After its own game of thrones, Pied Piper's CEO chair sits empty, and Richard aims to prove himself the rightful heir to the company he founded. But to keep the business afloat, costs need to be cut: The team's VC funding is tranched, "from the old French for sliced," as Jared helpfully offers, and their burn rate is "astronomical." As CTO, Richard pulls rank, interrupting the sales team's indoor lacrosse game to fire them. They then will have to sell off all the fancy furniture and equipment just to stay in the game and pay for a few more engineers.

Not only is Richard gunning for the chair, but he's not-so-quietly seething to learn about Laurie Bream's meetings with potential CEO candidates on tech news sites like the fictional Code/rag. There, reporter CJ Cantell (perhaps modeled on Kara Swisher, though Swisher has appeared before on the show as herself), has called Pied Piper the next Clinkle, which Richard can't abide. Laurie agrees to let Richard meet with CJ to tell his side of the story, provided he meet with Raviga's PR person to discuss what he can and can't say beforehand.

Meanwhile, a business deal introduced last episode is coming along: The partnership between incubator founders Big Head and Erlich, which is really just a scheme for Erlich to benefit from Big Head's success. "We're both giving up a lot, and we're both gaining a lot also," says Erlich, who is at a financial deficit compared with Big Head. "That's what every successful partnership is about... committing fully blindly and without concern of the consequences, like marriage."

As they're negotiating, Big Head gets a call from Raviga to see if he would like to interview for the position of CEO. He declines, having given it really zero thought, but Richard overhears the offer and is insulted.
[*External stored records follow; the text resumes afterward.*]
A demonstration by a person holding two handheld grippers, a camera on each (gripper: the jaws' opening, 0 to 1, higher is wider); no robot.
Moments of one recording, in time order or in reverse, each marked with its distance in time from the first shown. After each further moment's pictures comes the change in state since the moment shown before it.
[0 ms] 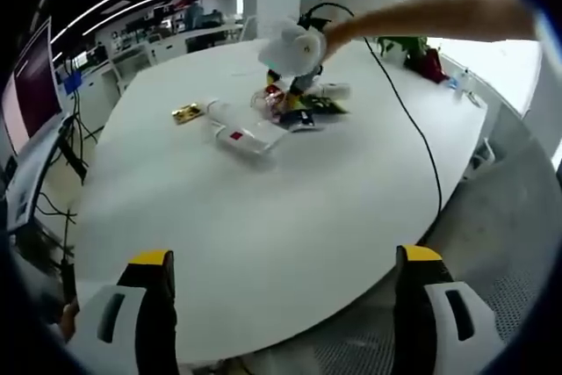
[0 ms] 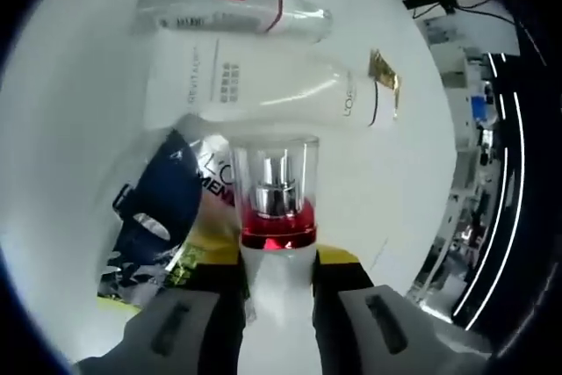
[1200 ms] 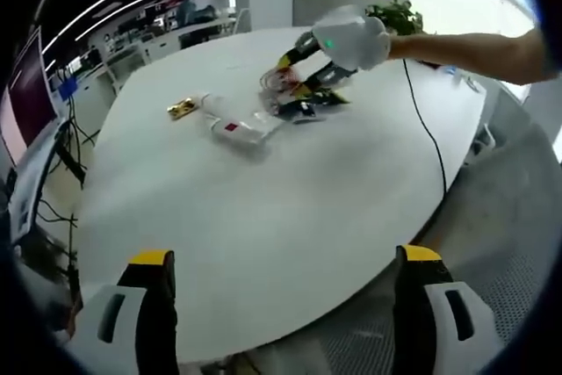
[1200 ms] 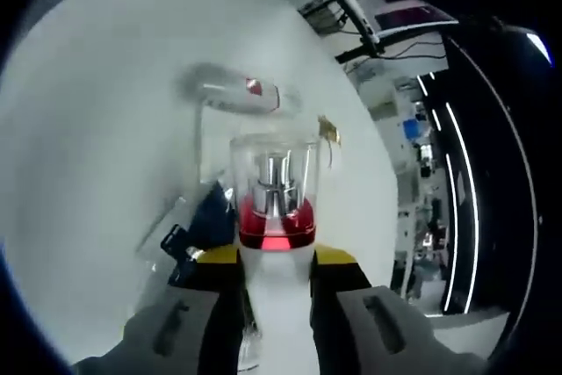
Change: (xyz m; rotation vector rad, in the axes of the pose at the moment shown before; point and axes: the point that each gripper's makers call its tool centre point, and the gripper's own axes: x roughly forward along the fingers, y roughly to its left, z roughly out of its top) left arm 0.003 -0.001 -0.007 0.048 0.044 0.003; right arm -0.062 0.029 0.033 0.106 -0.245 -0.291
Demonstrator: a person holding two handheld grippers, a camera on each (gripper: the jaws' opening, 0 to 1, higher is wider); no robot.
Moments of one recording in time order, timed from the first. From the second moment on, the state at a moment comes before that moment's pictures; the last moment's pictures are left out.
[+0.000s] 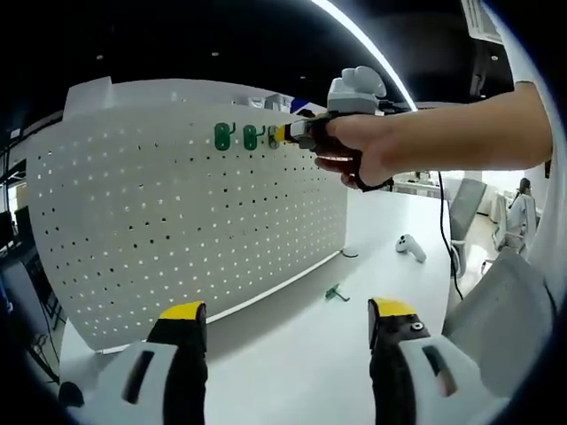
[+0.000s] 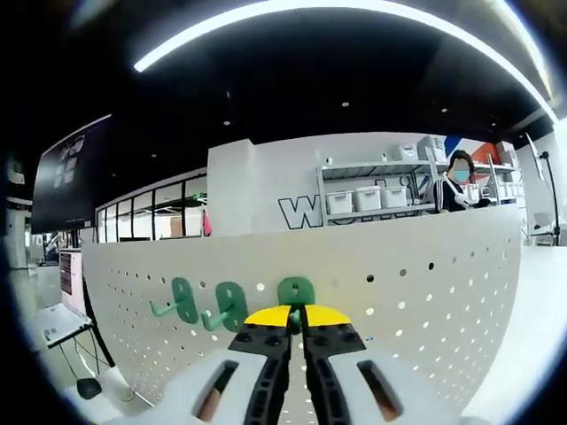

He charges into Raviga's offices to meet with the PR rep and launch into his complaints.

As Richard goes down the list of his criticisms of Laura Bream, we cut to her, awkwardly socializing with Monica at a wine bar. After a one-sided discussion of H. L. Mencken, Laurie reveals that her "mission here is not merely to have fun." (Ha!) She wants to apologize to Monica for removing Richard as CEO, revealing her plans to reinstate him. "I'm meeting publicly with a number of high-value candidates I know to be unavailable as well as a number of less qualified candidates with whom Richard compares favorably," she explains.

Cutting back to Richard — "I'm just being honest here, I think that Peter Gregory is better off where he is," he says of Laurie's late predecessor — we learn, as you might have suspected, that while Richard thinks he's meeting with his own PR rep, he's actually spilling this all to the Code/rag reporter. When the PR person does find him (there was confusion about the conference room) she asks a flustered Richard how the interview went. "She's a great guy," Richard says of the reporter before taking off after her. Because she's a reporter, CJ says, she can't just squash the story, to which Richard fires back "reporter? Come on, you're a tech blogger." To suppress the gaffe, Richard needs to find a better story for her to replace it.

This wouldn't be Silicon Valley if there weren't other things going wrong, too, and so throughout this, we've got a subplot. Dinesh, Gilfoyle, and Jared are auctioning everything from the office — "we have lost our lease so everything must go," as Jared says sunnily — but, in doing so, accidentally sold Dinesh's own hard drive. On it: all of Pied Piper's intellectual property. Not to worry, says Jared: "I found my retainer in a school dumpster. I found my biological father up in a militia in the Ozarks, this should be no problem. Don't worry Dinesh, we'll find it."

The buyer gave the hard drive to their elderly father, so Gilfoyle poses as a Geek Squad worker to go wipe it clean. "You're not wearing the shirt," the man observes when Gilfoyle enters. "I spilled coffee on it," he says, "I'm a neeerd." Gilfoyle drills a hole in the hard drive.

The first crisis is also quickly resolved. During an ongoing discussion between Big Head and Erlich, Big Head lets slip that Gavin Belson used Hooli to scrub negative stories about itself. It's a better story, says CJ, "lightyears better," than Richard's rant, and she'll use it instead.

Richard assumes his place as CEO — we don't see the board meeting, just hear the results — leaving Jared to sweetly recite most of Walt Whitman's "O Captain! My Captain!" before giving Richard one thing he did keep from the auction: The empty CEO chair, to be occupied by Richard, if he can figure out how to sit in it without falling down, as he quickly does.

When the show introduces more conflicts — more challenges for its characters, more dire stakes — I find myself worried that it won't be able to resolve, like, ever, without compulsively striking new notes of uncertainty. But maybe I don't have to worry so much. This episode kept to its arc, and if it resolved its conflicts quickly and suddenly, it did so pleasingly as well.

There are episodes of Silicon Valley — sometimes it feels like every one is this ay — where a parting twist or cliffhanger leaves us with a note of uncertainty to carry into the next episode. This time, I'm looking forward to watching the next one because that *didn't happen. This time, it was satisfying to see the show let Richard take a seat in a comfortable chair — something, fittingly, that he can't do without a bit of discomfort.